*Exercise requirements:* Copy each line of the listing below where the word "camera" turns up.

*Working data:*
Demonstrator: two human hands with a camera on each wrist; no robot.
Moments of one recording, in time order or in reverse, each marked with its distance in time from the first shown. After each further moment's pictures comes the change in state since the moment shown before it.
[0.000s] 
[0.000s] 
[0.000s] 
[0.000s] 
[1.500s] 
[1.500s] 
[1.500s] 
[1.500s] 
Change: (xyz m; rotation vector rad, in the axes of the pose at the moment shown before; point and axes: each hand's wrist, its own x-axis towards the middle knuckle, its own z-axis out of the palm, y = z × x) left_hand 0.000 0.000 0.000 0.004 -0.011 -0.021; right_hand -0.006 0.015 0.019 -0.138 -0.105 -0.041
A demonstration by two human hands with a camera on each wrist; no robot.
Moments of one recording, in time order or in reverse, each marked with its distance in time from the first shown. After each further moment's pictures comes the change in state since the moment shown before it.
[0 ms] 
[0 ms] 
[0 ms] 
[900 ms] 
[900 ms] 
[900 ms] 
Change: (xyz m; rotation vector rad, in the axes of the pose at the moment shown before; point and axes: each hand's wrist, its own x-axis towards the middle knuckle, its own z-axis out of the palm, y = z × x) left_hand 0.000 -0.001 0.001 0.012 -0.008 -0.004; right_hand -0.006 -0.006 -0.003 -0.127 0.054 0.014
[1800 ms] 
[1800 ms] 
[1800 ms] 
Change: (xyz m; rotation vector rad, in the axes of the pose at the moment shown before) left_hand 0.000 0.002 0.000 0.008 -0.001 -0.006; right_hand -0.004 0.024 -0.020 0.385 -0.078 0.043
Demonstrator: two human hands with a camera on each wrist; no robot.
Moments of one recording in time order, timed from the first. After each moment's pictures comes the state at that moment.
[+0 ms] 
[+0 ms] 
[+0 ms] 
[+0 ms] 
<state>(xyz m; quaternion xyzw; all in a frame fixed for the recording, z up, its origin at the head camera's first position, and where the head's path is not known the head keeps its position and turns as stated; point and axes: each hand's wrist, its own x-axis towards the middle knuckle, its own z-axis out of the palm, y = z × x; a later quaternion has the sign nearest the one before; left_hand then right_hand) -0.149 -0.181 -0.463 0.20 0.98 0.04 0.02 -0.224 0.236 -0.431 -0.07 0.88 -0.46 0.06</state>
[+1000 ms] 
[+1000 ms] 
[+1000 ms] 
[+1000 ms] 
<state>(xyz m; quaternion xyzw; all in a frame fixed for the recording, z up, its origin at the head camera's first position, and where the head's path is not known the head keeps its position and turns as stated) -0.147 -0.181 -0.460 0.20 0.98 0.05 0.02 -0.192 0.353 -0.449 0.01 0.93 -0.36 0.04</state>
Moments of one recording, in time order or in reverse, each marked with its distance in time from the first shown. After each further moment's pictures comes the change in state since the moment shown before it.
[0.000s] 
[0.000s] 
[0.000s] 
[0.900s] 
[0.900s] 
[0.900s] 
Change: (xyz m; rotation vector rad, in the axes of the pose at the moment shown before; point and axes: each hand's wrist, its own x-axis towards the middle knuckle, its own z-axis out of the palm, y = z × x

*The answer:*
Demonstrator: two human hands with a camera on each wrist; no robot.
A demonstration by two human hands with a camera on each wrist; no robot.
Demonstrator: two human hands with a camera on each wrist; no robot.
<state>(xyz m; quaternion xyzw; all in a frame fixed for the recording, z up, its origin at the head camera's first position, and where the head's path is not known the head keeps its position and turns as stated; point and axes: each hand's wrist, its own x-axis towards the middle knuckle, its own z-axis out of the palm, y = z × x; a later quaternion has the sign nearest the one before; left_hand then right_hand) -0.149 -0.181 -0.463 0.20 0.98 0.04 0.02 -0.224 0.236 -0.431 -0.07 0.88 -0.46 0.06</state>
<state>(xyz m; quaternion xyzw; all in a frame fixed for the recording, z up, its origin at the head camera's first position, and where the head's path is not known the head keeps its position and turns as stated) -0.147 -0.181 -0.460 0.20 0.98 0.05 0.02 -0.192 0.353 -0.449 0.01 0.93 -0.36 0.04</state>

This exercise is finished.